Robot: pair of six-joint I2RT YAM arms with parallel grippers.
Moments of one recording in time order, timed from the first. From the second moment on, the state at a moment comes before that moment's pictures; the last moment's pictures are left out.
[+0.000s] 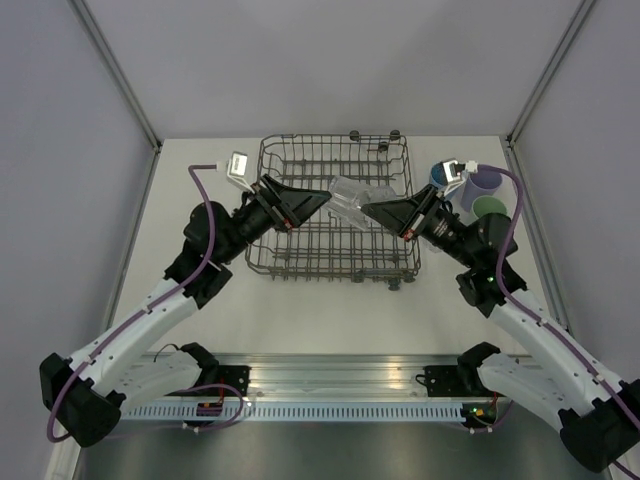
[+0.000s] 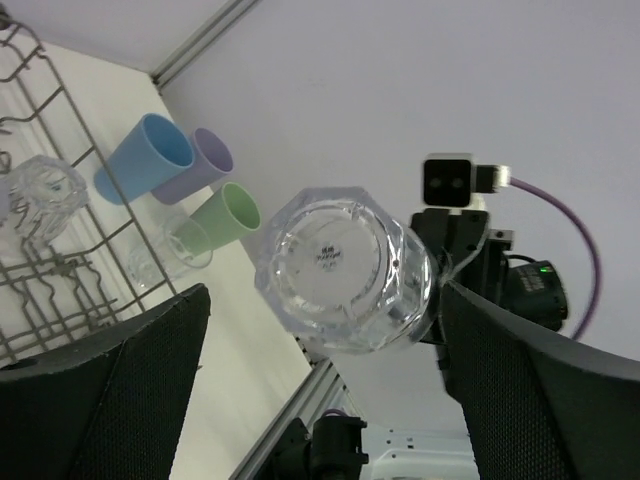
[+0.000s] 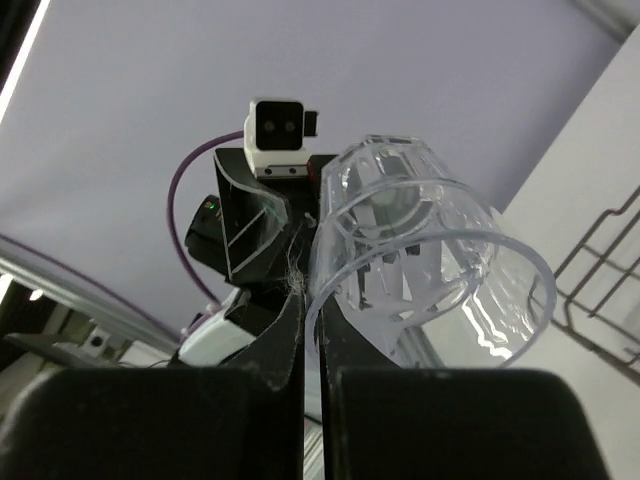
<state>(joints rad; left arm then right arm) -0.65 0.99 0.88 0.29 0.21 -0.98 0.50 0.91 0.73 0.52 -0.49 1.24</state>
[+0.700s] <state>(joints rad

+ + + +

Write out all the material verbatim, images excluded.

▶ [Solution to this problem]:
Robot: pair of six-joint I2RT YAM arms with parallel grippers.
Moments of one recording in time order, timed from the first. From the second moment on, the state at a moment comes before that moment's pictures; the last moment's pictures are left out.
[+0.000s] 
[+0.000s] 
[+0.000s] 
<state>(joints rad; left arm then right arm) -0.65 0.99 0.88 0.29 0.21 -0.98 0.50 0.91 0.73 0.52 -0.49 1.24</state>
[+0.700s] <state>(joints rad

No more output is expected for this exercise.